Among a supporting cast of restrained, naturalistic performances, Stewart is histrionic to the point of being camp, overflowing with tics and melodramatic dialogue. (In the hands of another director, you can easily imagine Steven Knight’s screenplay becoming a total fiasco.) Her acting choices feel like a parody of cornier biopics, where A-listers jockey for awards attention by copying the mannerisms of public figures.
The real Diana is instantly recognizable, but we’re more used to seeing her in photos than in motion. Stewart’s performance animates and exaggerates the body language we recognize from the most iconic Diana imagery: The doe-eyed glance, the shyly tilted head, the nervous smiles. But Stewart’s twitchy over-the-topness feels somehow appropriate. Surrounded by nosy servants and judgemental in-laws, she doesn’t even attempt to hide her emotional distress. The more she acts out, the more people try to ignore and suppress her problems, reflecting the binge-and-purge cycle of her bulimia. Even when she speaks openly about her husband’s infidelity, she’s met by a brick wall of British repression.
Pablo Larraín, a Chilean filmmaker, offers us a rare chance to view these characters in an un-reverential manner. The royal family are played by lesser-known character actors, and the camera refuses to linger on their faces. Only Charles has a significant role, and aside from Queen Elizabeth, the other senior royals aren’t even introduced. More time is spent with the servants, with Timothy Spall as a detestable equerry (think of him as a kind of military butler), organizing the Christmas schedule with military precision. He’s the royal family’s enforcer, introduced in a queasy scene where he makes Diana weigh herself upon arrival at Sandringham. It’s a century-old tradition introduced by Queen Victoria’s husband Albert, encouraging the guests to gain three pounds over Christmas. “Just a bit of fun,” Diana echoes bitterly.

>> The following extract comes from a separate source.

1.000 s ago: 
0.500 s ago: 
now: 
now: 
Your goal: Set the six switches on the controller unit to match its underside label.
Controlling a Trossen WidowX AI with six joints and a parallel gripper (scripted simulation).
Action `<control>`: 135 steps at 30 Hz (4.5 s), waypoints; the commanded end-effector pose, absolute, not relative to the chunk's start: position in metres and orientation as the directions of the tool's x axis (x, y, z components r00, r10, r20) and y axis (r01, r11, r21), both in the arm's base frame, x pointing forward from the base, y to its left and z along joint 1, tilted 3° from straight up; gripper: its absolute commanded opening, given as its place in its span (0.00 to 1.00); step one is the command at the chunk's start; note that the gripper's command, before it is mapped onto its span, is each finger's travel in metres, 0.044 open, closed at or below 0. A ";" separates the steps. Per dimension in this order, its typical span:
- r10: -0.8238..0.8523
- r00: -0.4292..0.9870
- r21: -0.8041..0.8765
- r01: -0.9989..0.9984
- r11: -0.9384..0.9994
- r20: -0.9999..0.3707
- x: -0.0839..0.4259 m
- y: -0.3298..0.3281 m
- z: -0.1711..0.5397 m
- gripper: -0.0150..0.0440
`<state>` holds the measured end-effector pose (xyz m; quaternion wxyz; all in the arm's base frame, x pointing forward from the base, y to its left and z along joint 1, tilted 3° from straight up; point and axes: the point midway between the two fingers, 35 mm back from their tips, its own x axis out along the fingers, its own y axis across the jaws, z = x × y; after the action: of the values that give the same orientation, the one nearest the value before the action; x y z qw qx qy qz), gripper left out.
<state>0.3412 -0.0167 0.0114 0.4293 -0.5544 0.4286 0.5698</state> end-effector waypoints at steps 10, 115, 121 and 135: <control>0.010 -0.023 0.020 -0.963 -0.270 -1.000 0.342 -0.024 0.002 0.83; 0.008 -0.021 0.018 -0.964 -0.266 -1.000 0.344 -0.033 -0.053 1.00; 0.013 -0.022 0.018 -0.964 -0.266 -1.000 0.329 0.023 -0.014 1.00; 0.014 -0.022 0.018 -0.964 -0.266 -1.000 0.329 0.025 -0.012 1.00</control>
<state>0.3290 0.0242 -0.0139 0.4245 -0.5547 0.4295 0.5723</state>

This is a needlessly cruel welcome for Diana, who responds by throwing up in the bathroom. Her bulimia is an open secret in the household, but most of them (including Charles) see it as a silly inconvenience to be discouraged or ignored. Her only allies are her young sons (played wonderfully by Jack Nielsen and Freddie Spry, starring in some of the film’s funniest moments), and two of the servants: Maggie the royal dresser (Sally Hawkins) and Darren the head chef (Sean Harris), who fruitlessly try to help her conform to expectations.
Spencer encourages us to understand Diana’s eating disorder on an instinctive level. Yes, she faces public pressure to be thin and beautiful. But there are more complex issues at play. Her visit to Sandringham is an extended exercise in force-feeding, with palace staff shuttling her to and from an endless series of formal meals. She’s trapped, attempting to shrink herself into smaller and smaller spaces. Whenever she tries to go outside, she’s herded back indoors. Even her clothes are tightly controlled, arriving with tags labeling which outfit must be worn to each event. Legendary costume designer Jacqueline Durran (Pride & Prejudice; Little Women) delivers a series of distinctive early-’90s outfits that remind us of Diana’s role as a fashion icon—while also suggesting that her appearance wasn’t exactly a matter of self-expression.
Spencer arrives at an opportune moment, echoing public conversations about the treatment of young female celebrities like Britney Spears. Instead of giving us a schmaltzy portrait of “the people’s princess,” Larraín focuses on the way Diana was victimized by the royal family, offering a fictionalized but sympathetic look at her flaws. I didn’t find it quite as gripping as Jackie, but it’s a refreshing and valuable movie nonetheless, featuring a fascinatingly bold performance from Kristen Stewart.